王銳是方正,但對著個嘰嘰喳喳的女孩兒,也得認輸,允靈芝隨她去,幫忙釀酒,只特別叮囑,晚飯前定要回來。

終讓潑皮得意,在酒坊裡,先是恣意打量,繼而言語調戲,最後便用身子擠擠碰碰。

叫受害的王靈芝,縮著脖子怯生生,面紅得幾能滴出水來,幾次險些切到手。

潑皮肆無忌憚,是遭窕妹、瑤觥、奉羹無數白眼,心裡罵著猜測,若不是她們在,指不定還要做出啥事兒來。

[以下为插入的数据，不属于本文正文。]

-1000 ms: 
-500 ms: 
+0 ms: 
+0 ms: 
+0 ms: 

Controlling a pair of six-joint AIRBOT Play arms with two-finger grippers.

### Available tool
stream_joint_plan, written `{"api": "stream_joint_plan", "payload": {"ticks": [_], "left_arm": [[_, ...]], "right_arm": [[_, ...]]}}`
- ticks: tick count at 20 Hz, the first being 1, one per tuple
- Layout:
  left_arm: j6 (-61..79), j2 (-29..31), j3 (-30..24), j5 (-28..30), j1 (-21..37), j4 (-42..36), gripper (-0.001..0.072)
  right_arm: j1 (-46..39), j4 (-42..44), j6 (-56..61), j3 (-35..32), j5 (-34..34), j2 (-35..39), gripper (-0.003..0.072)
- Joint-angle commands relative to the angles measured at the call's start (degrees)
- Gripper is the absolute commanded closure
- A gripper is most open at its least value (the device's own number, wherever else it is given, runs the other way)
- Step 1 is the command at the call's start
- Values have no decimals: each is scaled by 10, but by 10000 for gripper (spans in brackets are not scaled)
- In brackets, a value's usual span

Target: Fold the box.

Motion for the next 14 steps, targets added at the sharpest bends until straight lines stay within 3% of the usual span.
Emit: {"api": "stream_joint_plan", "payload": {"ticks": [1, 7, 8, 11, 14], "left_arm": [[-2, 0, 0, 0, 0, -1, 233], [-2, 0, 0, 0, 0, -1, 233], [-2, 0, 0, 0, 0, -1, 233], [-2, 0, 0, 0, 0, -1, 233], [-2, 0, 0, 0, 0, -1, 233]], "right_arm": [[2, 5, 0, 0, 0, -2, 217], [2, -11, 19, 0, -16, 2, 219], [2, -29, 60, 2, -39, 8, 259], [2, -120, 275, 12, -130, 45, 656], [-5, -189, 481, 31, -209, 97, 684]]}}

王靈芝也怪,瞧著羞怯至極,臉紅到脖頸根去,整日不答一言,偏又不跑不讓,老實地任佔便宜。

還好,潑皮三爺逗著大姑娘,正事也沒忘,最後又攆走幾個幫忙的,留他自家一個人下料,酒應沒釀廢。

聽說料子可不便宜,真釀廢了,還不知誰肉疼!

地仙醉比瓊花露用時要得多,須四十九日才能出酒,料子下完出門,商三兒先叮囑窕妹小心看護,再叫城皇遣耳報神,往地龍山傳話,請兩位山神哥哥今年早些來,先品鑑好酒。

按商大娘意思,妾、外室生子,多晚著正室些時候才好,但向氏自家說,這城幽魔邪魔盯著,哪計較得其它,她已領先一步,懷上了,就不擋別人的路。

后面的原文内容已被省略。